Stored items from a collection:

**********

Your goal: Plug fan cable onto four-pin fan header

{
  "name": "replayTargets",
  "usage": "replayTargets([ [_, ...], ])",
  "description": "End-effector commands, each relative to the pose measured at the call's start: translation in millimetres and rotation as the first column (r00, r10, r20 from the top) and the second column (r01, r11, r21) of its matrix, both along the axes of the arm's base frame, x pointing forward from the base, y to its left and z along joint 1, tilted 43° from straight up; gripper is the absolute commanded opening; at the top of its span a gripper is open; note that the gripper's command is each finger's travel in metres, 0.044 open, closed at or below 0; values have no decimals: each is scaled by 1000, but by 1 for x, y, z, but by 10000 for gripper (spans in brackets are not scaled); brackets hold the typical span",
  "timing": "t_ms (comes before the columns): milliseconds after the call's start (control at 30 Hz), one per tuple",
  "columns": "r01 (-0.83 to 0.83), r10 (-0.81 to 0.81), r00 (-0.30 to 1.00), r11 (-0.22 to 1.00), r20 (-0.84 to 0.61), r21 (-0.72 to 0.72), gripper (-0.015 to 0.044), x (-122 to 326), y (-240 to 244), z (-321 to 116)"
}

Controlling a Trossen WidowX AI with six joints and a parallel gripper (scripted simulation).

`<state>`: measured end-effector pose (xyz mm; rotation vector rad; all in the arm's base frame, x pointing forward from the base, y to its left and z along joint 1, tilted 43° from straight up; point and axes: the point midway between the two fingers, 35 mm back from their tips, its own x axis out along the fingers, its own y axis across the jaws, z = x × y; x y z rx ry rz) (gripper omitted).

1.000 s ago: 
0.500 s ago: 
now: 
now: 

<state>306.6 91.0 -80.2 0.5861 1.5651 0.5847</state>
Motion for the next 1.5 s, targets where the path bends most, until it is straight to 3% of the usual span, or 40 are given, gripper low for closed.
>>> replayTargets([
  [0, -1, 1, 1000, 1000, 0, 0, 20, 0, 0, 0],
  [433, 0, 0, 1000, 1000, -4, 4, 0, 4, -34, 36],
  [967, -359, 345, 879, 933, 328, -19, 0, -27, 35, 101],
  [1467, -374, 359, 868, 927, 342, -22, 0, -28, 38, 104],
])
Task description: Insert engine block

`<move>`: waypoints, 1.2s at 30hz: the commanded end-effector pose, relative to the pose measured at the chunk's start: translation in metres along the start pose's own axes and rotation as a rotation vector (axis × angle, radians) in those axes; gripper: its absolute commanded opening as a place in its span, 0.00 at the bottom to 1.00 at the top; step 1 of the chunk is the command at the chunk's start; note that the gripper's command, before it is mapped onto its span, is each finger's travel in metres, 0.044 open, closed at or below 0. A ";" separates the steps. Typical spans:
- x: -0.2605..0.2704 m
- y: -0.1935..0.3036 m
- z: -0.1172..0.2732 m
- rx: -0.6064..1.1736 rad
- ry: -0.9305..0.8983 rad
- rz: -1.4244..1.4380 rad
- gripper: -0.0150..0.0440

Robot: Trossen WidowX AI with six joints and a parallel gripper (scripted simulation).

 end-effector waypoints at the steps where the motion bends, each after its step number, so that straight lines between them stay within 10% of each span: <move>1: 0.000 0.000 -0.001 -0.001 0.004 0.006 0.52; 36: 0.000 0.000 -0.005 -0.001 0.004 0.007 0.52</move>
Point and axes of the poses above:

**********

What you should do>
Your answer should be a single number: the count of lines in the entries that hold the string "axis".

Output of the task>
2